Česká verze příspěvku zde.
At the end of March 2026, Pavlína Schultzová, a member of the Department of Social-Ecological Analysis (SE Lab) (🔗) of the Global Change Research Institute CAS – CzechGlobe (🔗), received a three-year grant from the Charles University Grant Agency (GA UK) to support her dissertation project on Food Systems Transformation in the Context of Central and Eastern Europe. Below, you can read about the project’s objectives, methods, and expected outcomes. At the bottom, you can also download a one-pager with the project summary.
The Need for Context-Specific Food Systems Transformation
Food is an essential component of our everyday lives. Yet today’s food systems are under growing pressure. They contribute significantly to greenhouse gas emissions, biodiversity loss, environmental degradation, and public health challenges, while also becoming increasingly vulnerable to climate change themselves. This newly funded project responds to that urgency by asking a crucial question: how can Czechia and the broader Central and Eastern European (CEE) region move toward food systems that are socially just, resilient, and sustainable?
Food systems transformation is often discussed at the European level, but the realities of the CEE region are still too often overlooked and underrepresented in decision-making processes. Policies are predominantly shaped by Western European experiences and assumptions that do not always fit the socio-economic, cultural, and historical contexts of the CEE countries, including Czechia. This mismatch can result in significant public pushback against food sustainability policies. In this context, the project aims to generate knowledge that is not only academically relevant but also useful for policy and the ongoing public debate.
Project’s Objectives
The project has three main objectives. First, it will assess current transformative efforts in Czechia to make food systems more sustainable, focusing on public-sector, non-governmental, citizen-led initiatives and change-makers. Second, it will explore the specific social and cultural factors that shape food systems transformation in CEE countries. Third, it will identify contextually relevant leverage points and transformative pathways that can help move Czechia toward fairer, more resilient, and more sustainable food systems.
A core focus of this project is on structural factors shaping the institutional environment, which determines the enabling conditions for sustainable consumption. By exploring these factors (particularly sociocultural ones), the project seeks to understand why the institutional environment in the CEE region is structured as it is and how it could be leveraged to support food systems transformation.
Methodological Approach
The project will use qualitative and mixed-method approaches. Following a thorough literature and policy review to map the current state of food systems transformation in Czechia, with special attention to structural factors influencing the institutional/policy environment, a database of transformative actors, including initiatives, NGOs, platforms, networks, experts, and change-makers working towards sustainable food systems, will be created.

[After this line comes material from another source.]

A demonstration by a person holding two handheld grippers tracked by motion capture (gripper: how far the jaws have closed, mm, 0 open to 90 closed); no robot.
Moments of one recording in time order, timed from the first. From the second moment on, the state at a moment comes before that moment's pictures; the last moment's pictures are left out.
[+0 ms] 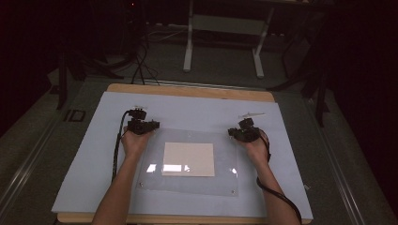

The next step will be semi-structured interviews with Czech policy experts and transformative actors. These in-depth interviews will explore the state of food-related policy, the reasons behind policy gaps, and the factors that enable or block sustainable change in this sector. The research will then compare and validate Czech findings with insights from other Central and Eastern European countries, using a second round of interviews with regional experts and practitioners.
A key analytical lens will be the Leverage Points Framework (Meadows, 1999), which helps identify where interventions in a system can create meaningful change. Rather than focusing solely on surface-level fixes, the project will seek deeper leverage points linked to values, institutions, and social structures. The findings will then be brought into a participatory stakeholder workshop, where proposed transformative pathways will be discussed, refined, and validated with Czech stakeholders.
Expected Outputs
The project is expected to produce both academic and practical outputs. It will contribute two original research papers in peer-reviewed journals: one focused on the sociocultural factors influencing food systems transformation in the CEE region, and another presenting promising leverage points and co-developed pathways for sustainable food systems in Czechia.
Beyond academic publications, the project will share results through international conferences and make a transformative stakeholder database publicly available. This database could become a valuable resource for strengthening cross-sector cooperation and supporting future initiatives in the Czech food systems transformation.
In addition to academic outputs, the project aims to provide context-sensitive recommendations for Czechia. Instead of importing one-size-fits-all solutions, it will build from the lived realities, policy conditions, and transformation potential of the CEE region. In doing so, it can help open a more grounded and constructive conversation about how Czech food systems can become healthier, fairer, and more sustainable for the future.